%%
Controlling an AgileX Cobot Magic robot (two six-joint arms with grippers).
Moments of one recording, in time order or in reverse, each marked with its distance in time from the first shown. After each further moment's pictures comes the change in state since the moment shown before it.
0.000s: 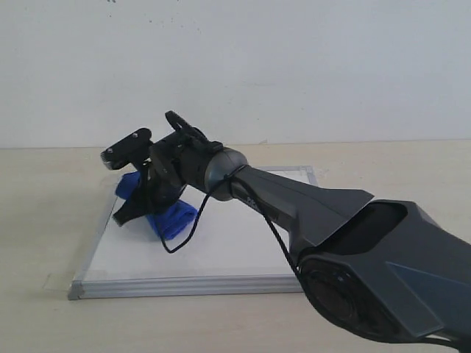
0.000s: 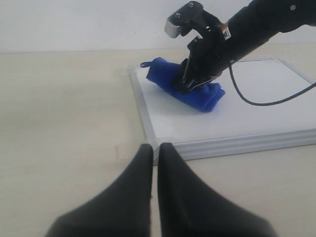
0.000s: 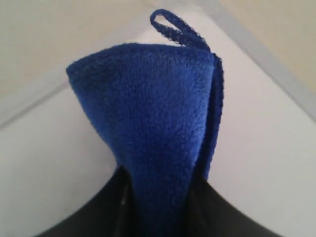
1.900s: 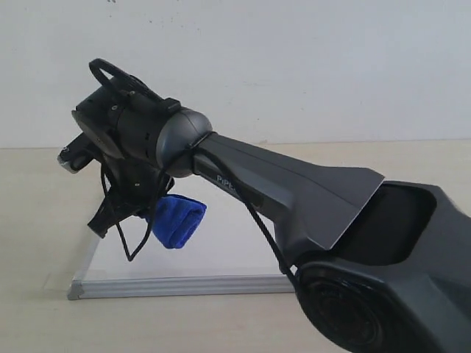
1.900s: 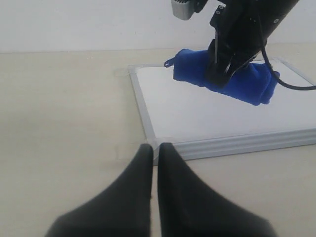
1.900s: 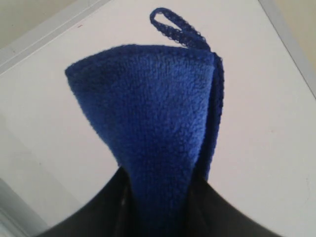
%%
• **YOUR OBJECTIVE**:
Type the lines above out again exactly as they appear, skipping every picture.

• **EXERCISE RESPONSE**:
Controlling an AgileX Cobot Magic robot (two six-joint arms with grippers).
Moments of one recording, in time order or in reverse, each marked with its distance in time from the first shown. After each further moment's pictures comes the change in state since the moment shown before it.
0.000s: 
0.000s: 
0.000s: 
1.900s: 
1.900s: 
1.900s: 

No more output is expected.